→ Exercise objective: Each line from the start of the entries through the line that contains "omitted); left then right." should be output exactly, please.

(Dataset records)
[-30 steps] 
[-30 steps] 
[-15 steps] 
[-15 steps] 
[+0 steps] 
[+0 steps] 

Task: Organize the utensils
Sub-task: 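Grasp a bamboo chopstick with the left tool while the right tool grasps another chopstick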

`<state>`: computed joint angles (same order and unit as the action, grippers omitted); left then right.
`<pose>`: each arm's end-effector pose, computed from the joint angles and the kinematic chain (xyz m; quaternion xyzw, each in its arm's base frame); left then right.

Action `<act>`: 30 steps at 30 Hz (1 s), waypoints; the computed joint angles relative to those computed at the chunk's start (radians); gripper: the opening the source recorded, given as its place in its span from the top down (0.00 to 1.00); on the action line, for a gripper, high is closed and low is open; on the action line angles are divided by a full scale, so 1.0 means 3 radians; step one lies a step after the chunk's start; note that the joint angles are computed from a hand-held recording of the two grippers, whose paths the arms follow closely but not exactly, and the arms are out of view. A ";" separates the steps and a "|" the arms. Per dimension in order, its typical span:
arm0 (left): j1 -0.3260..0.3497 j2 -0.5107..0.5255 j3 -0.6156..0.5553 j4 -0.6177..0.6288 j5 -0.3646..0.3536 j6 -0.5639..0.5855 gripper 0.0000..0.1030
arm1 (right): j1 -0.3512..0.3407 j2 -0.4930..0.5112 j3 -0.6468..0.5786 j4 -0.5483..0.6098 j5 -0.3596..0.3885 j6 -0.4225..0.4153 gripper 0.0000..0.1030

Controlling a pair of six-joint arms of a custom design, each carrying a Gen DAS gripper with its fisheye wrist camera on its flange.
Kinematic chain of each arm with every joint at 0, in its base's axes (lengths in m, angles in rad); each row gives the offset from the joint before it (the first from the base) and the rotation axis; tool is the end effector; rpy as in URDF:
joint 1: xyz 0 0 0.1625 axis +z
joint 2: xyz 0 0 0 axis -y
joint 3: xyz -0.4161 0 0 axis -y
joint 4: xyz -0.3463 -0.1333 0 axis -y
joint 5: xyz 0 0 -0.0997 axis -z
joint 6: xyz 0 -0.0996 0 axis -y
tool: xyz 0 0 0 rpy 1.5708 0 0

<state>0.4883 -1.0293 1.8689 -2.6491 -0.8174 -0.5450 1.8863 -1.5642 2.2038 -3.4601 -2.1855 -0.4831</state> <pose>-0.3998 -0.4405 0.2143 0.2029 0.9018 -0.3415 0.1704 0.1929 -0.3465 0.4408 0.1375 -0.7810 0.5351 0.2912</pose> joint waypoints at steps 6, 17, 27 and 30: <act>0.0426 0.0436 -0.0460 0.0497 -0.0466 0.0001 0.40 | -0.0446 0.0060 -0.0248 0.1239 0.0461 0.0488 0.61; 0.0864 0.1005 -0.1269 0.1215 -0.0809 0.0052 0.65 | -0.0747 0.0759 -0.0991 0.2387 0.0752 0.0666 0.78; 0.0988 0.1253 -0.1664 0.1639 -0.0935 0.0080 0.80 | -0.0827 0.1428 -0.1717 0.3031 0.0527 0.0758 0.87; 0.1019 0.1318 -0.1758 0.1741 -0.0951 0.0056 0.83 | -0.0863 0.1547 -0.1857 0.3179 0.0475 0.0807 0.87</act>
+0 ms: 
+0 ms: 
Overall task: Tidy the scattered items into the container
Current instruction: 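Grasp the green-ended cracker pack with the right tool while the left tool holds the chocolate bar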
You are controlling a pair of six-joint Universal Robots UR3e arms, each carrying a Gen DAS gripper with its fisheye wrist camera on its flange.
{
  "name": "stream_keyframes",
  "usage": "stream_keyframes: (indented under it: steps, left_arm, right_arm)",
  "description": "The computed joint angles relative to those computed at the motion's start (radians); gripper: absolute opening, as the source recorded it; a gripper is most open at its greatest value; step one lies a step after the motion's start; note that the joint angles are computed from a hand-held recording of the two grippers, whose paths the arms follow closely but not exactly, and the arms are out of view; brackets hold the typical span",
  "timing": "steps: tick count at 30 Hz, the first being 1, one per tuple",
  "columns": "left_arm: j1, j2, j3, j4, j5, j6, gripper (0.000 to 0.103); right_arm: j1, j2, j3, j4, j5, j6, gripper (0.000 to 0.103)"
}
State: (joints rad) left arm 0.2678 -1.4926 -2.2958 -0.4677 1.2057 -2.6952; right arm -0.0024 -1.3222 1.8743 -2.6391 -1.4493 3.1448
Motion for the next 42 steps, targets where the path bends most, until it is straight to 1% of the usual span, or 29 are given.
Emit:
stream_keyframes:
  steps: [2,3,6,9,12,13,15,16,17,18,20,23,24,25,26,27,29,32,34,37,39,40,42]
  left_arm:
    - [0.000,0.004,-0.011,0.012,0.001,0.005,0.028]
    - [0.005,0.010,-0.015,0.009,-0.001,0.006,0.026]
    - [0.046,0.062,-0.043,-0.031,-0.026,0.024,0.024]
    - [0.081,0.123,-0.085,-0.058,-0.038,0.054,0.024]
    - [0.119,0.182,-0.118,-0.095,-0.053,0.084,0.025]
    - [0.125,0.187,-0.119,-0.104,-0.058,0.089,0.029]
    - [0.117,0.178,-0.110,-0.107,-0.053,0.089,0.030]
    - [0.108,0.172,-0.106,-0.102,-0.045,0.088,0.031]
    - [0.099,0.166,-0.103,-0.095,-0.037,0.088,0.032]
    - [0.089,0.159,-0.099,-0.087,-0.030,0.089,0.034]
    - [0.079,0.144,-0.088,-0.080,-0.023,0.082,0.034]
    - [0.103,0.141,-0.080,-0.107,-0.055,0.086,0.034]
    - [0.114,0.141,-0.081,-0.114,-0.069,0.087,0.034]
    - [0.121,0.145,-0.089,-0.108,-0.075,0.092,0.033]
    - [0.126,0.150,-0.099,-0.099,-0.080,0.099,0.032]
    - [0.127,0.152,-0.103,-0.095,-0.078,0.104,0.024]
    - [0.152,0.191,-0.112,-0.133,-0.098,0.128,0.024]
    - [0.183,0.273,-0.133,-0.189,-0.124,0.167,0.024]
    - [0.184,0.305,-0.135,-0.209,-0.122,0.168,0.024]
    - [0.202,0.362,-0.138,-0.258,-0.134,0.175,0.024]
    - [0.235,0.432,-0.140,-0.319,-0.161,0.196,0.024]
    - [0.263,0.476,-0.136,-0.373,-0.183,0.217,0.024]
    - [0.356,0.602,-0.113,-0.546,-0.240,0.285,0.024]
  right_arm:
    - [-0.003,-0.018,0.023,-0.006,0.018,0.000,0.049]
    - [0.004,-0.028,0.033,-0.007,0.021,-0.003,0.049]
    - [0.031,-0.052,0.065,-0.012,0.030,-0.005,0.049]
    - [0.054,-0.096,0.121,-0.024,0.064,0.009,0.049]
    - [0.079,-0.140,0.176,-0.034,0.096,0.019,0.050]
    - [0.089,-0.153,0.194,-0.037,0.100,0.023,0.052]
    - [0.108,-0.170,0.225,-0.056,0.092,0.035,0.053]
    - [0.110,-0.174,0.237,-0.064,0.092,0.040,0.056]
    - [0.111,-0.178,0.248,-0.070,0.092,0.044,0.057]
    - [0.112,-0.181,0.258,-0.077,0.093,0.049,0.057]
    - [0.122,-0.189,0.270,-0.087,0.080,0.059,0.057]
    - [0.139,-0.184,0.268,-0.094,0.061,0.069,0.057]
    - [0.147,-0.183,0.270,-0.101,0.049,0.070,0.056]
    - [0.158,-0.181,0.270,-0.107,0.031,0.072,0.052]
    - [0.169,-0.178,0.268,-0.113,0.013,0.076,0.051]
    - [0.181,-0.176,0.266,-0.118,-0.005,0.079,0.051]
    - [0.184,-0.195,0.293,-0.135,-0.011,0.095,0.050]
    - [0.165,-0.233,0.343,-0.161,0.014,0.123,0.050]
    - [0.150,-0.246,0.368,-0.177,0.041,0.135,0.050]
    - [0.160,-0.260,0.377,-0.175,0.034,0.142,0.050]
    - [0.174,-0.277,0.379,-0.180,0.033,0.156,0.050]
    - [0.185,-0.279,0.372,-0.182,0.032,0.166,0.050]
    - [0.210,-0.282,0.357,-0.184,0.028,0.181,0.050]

→ Problem solution:
[-30 steps] 
[-30 steps] 
[-15 steps] 
[-15 steps] 
[+0 steps] 
[+0 steps] 

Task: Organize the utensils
Sub-task: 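Grasp a bamboo chopstick with the left tool while the right tool grasps another chopstick
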
`<state>`: computed joint angles (same order and unit as the action, grippers omitted); left then right.

The exercise concludes with that.